Entries shown: Begin

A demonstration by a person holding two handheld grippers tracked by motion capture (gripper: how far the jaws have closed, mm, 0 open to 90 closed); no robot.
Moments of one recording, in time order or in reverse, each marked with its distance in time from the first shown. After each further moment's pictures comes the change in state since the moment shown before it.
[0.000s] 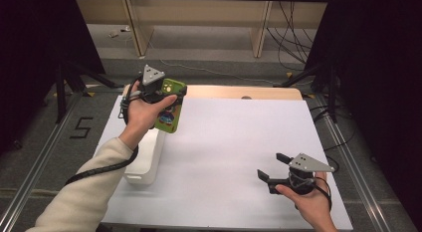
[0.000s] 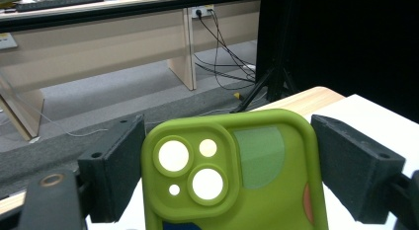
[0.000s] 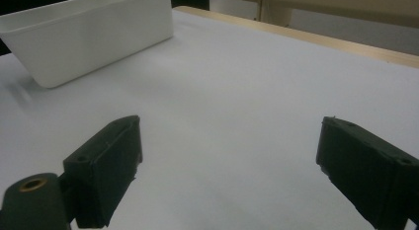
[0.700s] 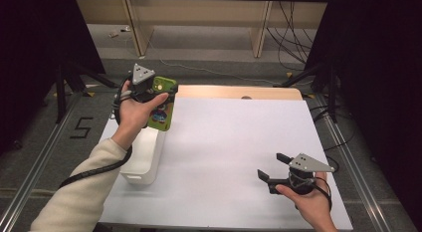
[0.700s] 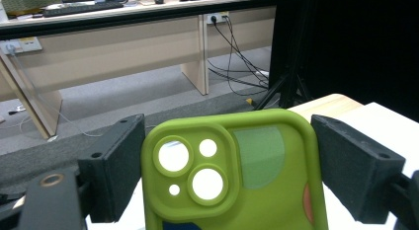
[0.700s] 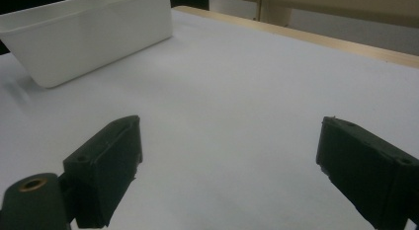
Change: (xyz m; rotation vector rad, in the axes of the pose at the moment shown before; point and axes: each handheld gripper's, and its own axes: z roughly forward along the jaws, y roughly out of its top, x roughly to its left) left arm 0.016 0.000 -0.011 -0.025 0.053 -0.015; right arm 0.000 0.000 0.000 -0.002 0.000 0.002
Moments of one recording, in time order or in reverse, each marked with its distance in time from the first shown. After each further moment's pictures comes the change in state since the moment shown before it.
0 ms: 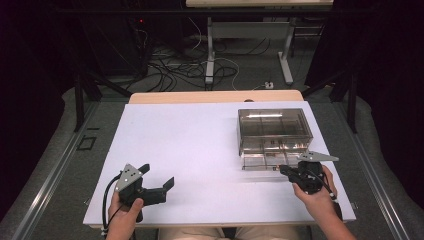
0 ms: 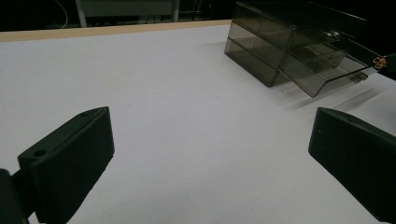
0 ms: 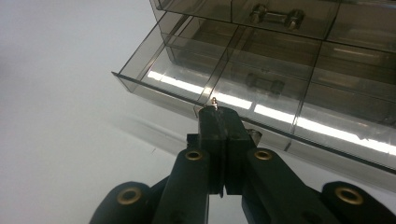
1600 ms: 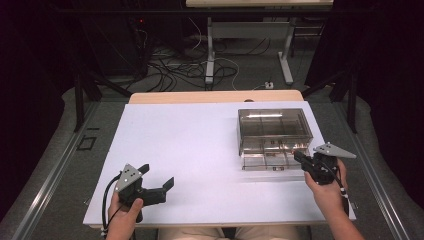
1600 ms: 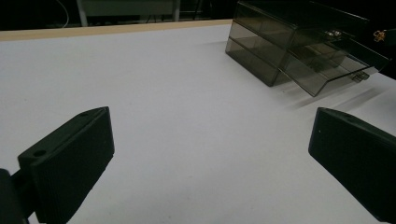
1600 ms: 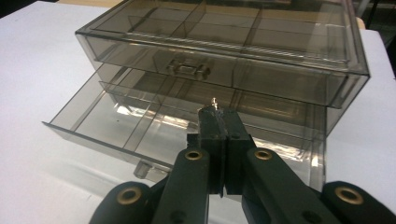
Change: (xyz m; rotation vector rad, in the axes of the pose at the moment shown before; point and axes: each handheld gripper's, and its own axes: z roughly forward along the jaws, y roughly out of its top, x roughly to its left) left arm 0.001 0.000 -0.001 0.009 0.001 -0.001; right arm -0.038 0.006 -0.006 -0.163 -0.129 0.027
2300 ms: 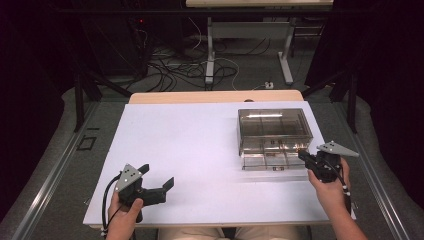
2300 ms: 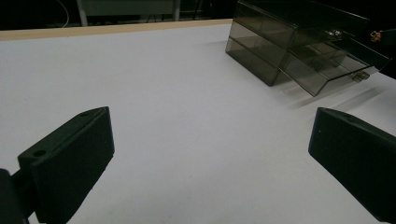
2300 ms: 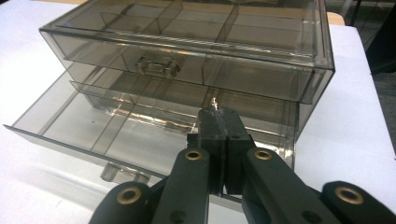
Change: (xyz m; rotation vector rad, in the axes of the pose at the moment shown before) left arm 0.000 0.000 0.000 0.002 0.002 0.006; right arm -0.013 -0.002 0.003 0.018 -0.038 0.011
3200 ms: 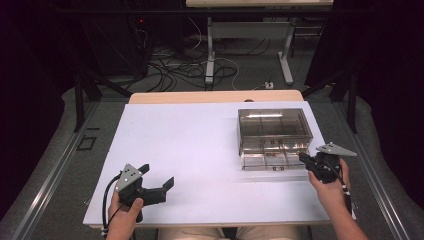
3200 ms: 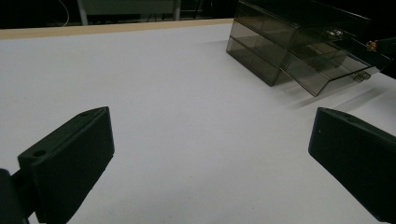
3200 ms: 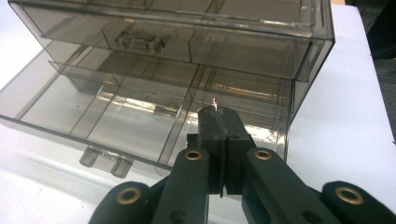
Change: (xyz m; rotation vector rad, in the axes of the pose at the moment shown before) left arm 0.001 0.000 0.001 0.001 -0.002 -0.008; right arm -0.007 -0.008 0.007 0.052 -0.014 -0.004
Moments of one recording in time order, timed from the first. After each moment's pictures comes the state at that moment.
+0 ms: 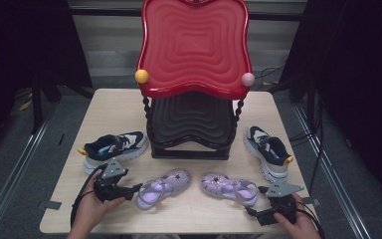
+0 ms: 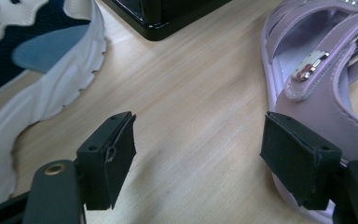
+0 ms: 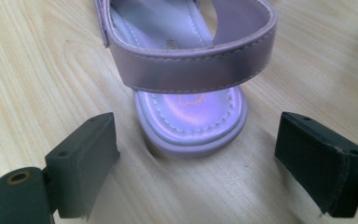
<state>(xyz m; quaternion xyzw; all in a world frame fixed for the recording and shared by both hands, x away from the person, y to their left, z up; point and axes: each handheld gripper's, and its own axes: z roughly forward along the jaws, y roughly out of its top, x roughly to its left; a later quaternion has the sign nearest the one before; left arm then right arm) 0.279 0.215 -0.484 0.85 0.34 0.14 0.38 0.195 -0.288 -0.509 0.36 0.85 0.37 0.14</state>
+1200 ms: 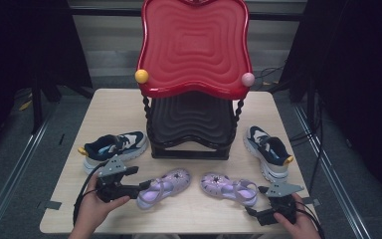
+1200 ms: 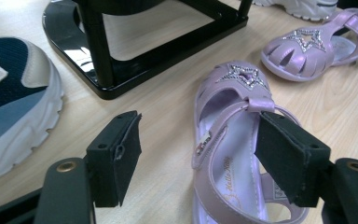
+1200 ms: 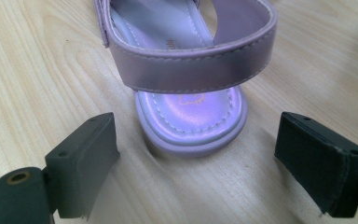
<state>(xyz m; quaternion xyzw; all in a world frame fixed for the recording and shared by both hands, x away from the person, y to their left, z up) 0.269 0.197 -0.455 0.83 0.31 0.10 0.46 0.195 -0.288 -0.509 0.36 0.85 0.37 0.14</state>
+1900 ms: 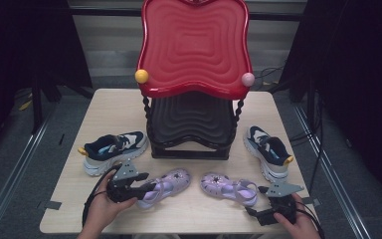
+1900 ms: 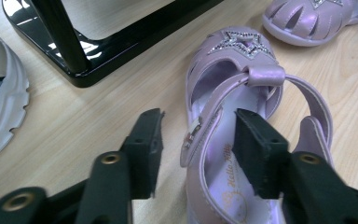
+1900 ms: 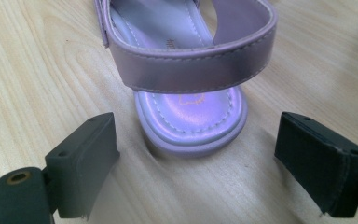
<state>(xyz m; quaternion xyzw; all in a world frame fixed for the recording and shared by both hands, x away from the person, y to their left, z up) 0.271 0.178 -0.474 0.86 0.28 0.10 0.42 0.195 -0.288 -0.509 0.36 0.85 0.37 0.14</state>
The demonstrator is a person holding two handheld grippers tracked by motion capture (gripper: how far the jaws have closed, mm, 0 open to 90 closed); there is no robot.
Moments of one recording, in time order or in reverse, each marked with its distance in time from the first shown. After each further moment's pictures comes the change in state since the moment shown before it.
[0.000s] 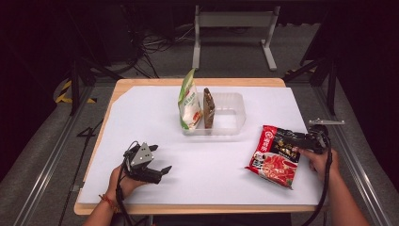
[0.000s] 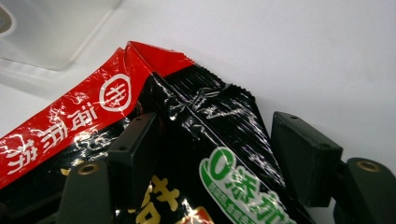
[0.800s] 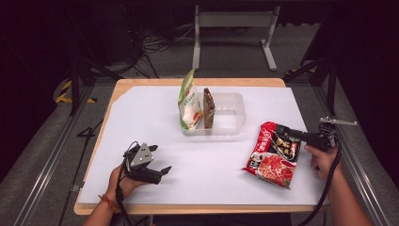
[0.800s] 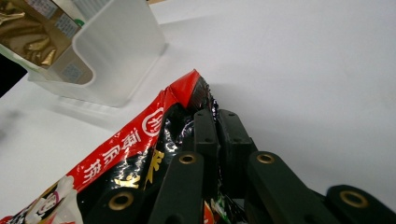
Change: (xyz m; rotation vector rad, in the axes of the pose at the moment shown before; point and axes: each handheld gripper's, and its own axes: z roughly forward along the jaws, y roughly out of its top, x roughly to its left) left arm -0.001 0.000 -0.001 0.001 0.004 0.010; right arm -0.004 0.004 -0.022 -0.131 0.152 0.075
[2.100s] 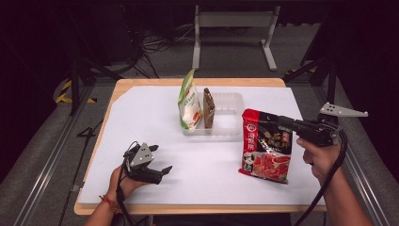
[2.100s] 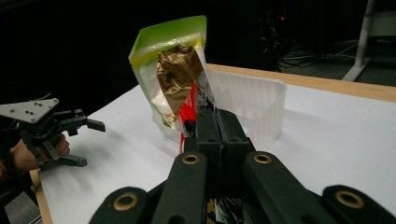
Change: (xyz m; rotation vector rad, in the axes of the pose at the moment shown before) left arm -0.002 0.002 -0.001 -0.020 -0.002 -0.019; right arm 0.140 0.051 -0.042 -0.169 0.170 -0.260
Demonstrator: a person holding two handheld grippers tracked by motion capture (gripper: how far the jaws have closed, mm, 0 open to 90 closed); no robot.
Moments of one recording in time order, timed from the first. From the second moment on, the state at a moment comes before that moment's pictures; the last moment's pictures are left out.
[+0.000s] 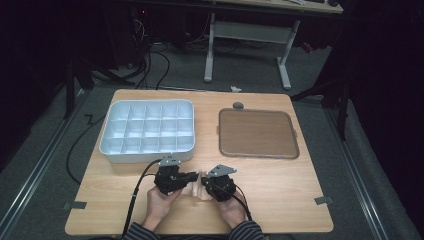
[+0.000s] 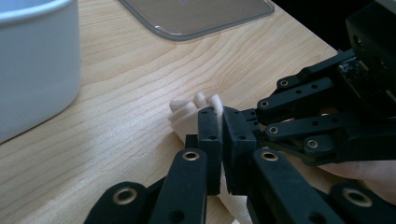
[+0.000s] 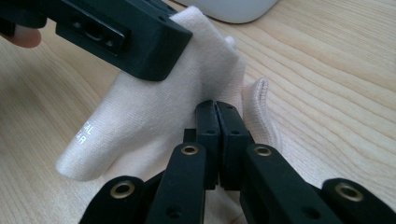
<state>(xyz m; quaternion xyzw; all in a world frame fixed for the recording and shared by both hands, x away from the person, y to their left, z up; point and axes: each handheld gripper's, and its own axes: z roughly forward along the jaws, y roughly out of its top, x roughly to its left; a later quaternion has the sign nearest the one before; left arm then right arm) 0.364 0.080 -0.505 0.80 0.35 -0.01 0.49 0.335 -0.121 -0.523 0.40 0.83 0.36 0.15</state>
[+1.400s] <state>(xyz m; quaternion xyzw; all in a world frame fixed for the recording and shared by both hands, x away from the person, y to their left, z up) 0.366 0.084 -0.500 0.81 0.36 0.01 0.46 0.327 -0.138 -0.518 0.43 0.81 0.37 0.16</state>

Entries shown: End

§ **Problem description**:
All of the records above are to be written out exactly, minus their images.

§ **Result for this task**:
A demonstration by a person holding two handheld grippers tracked by motion capture (gripper: how far the jaws have closed, mm, 0 open to 90 closed); no robot.
Moments of one recording, in time order or in reverse, each marked with its distance in time from the first shown. After each further moment's pictures comes the change in state since the moment shown before it.
[0.000s] 
[0.000s] 
[0.000s] 
[0.700s] 
[0.700s] 
[0.700s] 
Change: (xyz m; rotation vector rad, in the axes of the pose at the moment shown before; point and axes: each handheld gripper's, and its own axes: z roughly forward along the jaws, y roughly out of its top, x roughly to its left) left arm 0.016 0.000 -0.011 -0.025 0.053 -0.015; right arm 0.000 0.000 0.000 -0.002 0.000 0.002
Moments of one recording, in time order or in reverse, each marked with its distance in time from the first shown. After each further moment's pictures comes the change in state since the moment shown before it.
0 ms: 
0 ms: 
0 ms: 
1600 ms: 
1600 ms: 
1600 ms: 
Change: (xyz m; rotation vector rad, in the axes of the pose at the moment shown before; point and axes: each handheld gripper's, and its own axes: z roughly forward along the jaws, y roughly out of its top, x roughly to its left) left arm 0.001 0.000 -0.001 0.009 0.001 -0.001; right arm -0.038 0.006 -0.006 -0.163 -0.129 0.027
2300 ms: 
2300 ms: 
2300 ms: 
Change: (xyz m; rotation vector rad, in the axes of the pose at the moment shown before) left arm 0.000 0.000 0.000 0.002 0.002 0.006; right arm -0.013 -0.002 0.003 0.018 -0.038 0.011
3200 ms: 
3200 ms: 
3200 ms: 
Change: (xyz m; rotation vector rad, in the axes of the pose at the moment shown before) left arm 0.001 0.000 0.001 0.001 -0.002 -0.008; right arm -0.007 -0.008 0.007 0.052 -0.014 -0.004
Moments of one recording in time order, timed from the first. After each moment's pictures comes the state at that moment.
+0 ms: 
+0 ms: 
+0 ms: 
<state>(xyz m; quaternion xyzw; all in a world frame fixed for the recording and shared by both hands, x away from the person, y to their left, z up; point and axes: each handheld gripper's, and its own axes: z roughly forward along the jaws, y roughly out of its top, x roughly to its left; a later quaternion has the sign nearest the one before; left arm then right arm) 0.279 0.215 -0.484 0.85 0.34 0.14 0.38 0.195 -0.288 -0.509 0.36 0.85 0.37 0.14</state>
+1200 ms: 
+1200 ms: 
+1200 ms: 
<state>(xyz m; quaternion xyzw; all in a world frame fixed for the recording and shared by both hands, x away from the person, y to their left, z up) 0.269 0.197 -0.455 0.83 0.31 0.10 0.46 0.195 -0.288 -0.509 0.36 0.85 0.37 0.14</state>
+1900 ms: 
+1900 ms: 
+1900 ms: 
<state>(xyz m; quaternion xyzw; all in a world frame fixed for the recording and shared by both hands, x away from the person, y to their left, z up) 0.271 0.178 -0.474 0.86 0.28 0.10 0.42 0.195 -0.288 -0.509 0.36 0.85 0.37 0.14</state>
The demonstrator is a person holding two handheld grippers tracked by motion capture (gripper: how far the jaws have closed, mm, 0 open to 90 closed); there is no robot.
Moments of one recording, in time order or in reverse, each marked with its distance in time from the first shown. After each further moment's pictures comes the change in state since the moment shown before it.
[0.000s] 
[0.000s] 
[0.800s] 
[0.800s] 
Change: (xyz m; rotation vector rad, in the axes of the pose at the moment shown before; point and axes: each handheld gripper's, and its own axes: z roughly forward along the jaws, y roughly out of its top, x roughly to its left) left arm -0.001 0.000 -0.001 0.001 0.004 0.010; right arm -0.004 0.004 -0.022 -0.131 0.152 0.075
[2.100s] 
[2.100s] 
Change: (xyz m; rotation vector rad, in the axes of the pose at the moment shown before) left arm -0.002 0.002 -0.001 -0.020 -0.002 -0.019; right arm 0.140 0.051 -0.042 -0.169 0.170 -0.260
Demonstrator: a person holding two handheld grippers tracked by motion capture (gripper: how far the jaws have closed, mm, 0 open to 90 closed); no robot.
Moments of one recording in time order, timed from the first. From the second moment on, the state at a moment comes before that moment's pictures; the last moment's pictures are left out.
[+0.000s] 
[+0.000s] 
[+0.000s] 
<state>(xyz m; quaternion xyzw; all in a world frame fixed for the recording and shared by both hands, x away from the person, y to their left, z up; point and axes: each handheld gripper's, and its own axes: z roughly forward along the jaws, y roughly out of its top, x roughly to its left; a later quaternion has the sign nearest the one before; left arm then right arm) 0.364 0.080 -0.505 0.80 0.35 -0.01 0.49 0.335 -0.121 -0.523 0.40 0.83 0.36 0.15</state>
[+1.400s] <state>(xyz m; quaternion xyzw; all in a world frame fixed for the recording and shared by both hands, x away from the person, y to their left, z up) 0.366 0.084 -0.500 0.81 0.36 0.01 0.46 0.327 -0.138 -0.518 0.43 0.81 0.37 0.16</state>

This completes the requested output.